» TO DO:
The result should be the listing below restated word for word, with images left out.

» INFORMATION PROVIDED:

=== Section Start ===

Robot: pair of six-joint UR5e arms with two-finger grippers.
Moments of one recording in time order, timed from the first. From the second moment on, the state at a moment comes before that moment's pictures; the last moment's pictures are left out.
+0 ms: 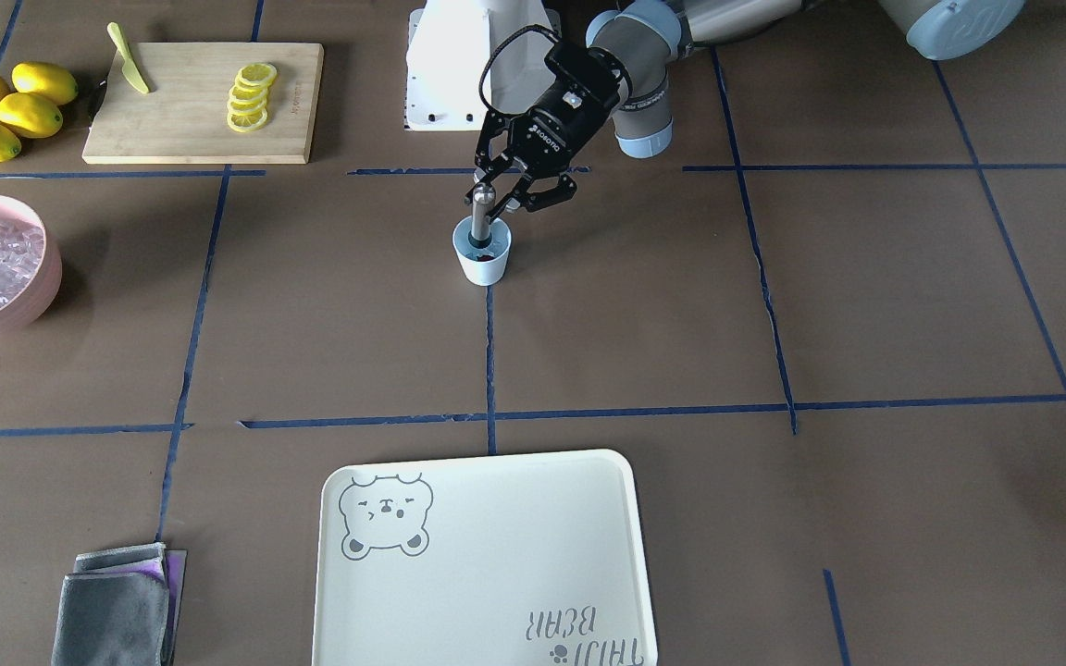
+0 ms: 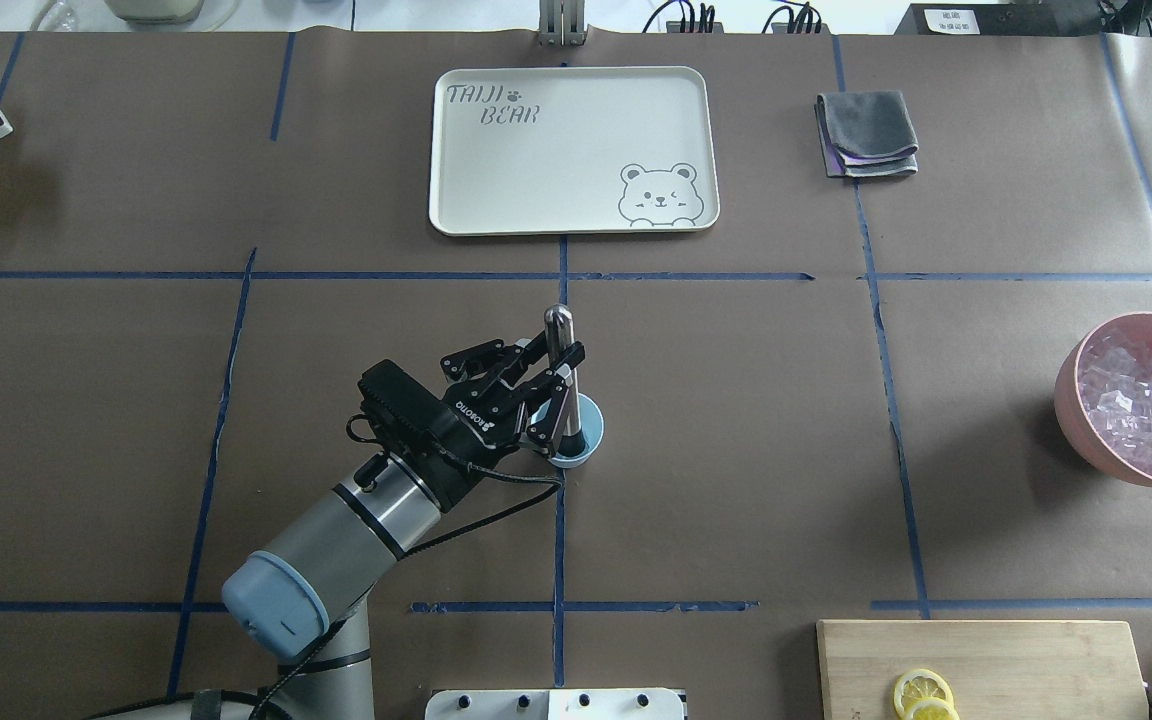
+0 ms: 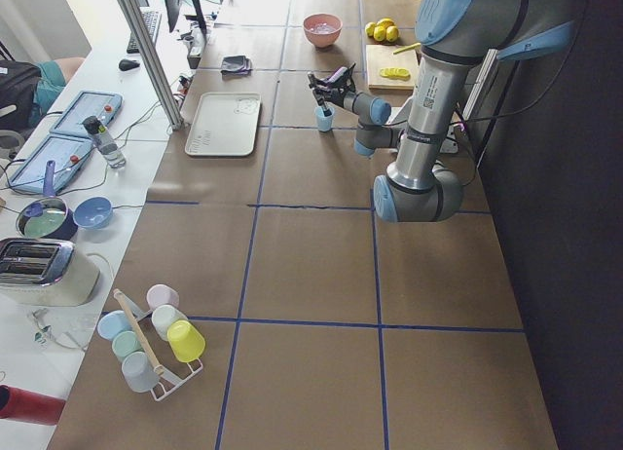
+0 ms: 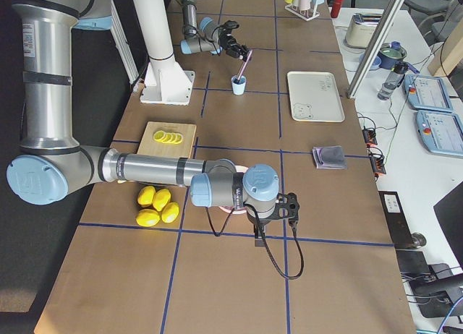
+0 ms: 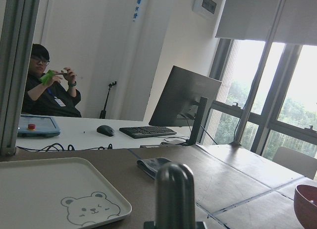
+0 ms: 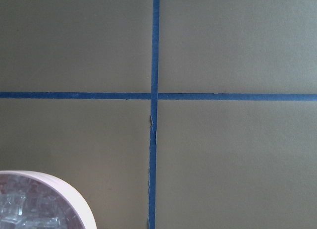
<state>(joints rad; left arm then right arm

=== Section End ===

» THE ANSWER:
Robot: pair of six-joint UR5e arms with two-finger grippers.
Moments of one recording in time order, timed from the first. From the second moment on, the state at a moment comes before that moment's pictures; the last moment's pictures are left out.
+0 ms: 
+0 ms: 
+0 ms: 
+0 ms: 
+0 ms: 
+0 ms: 
<state>(joints rad; left arm then right arm

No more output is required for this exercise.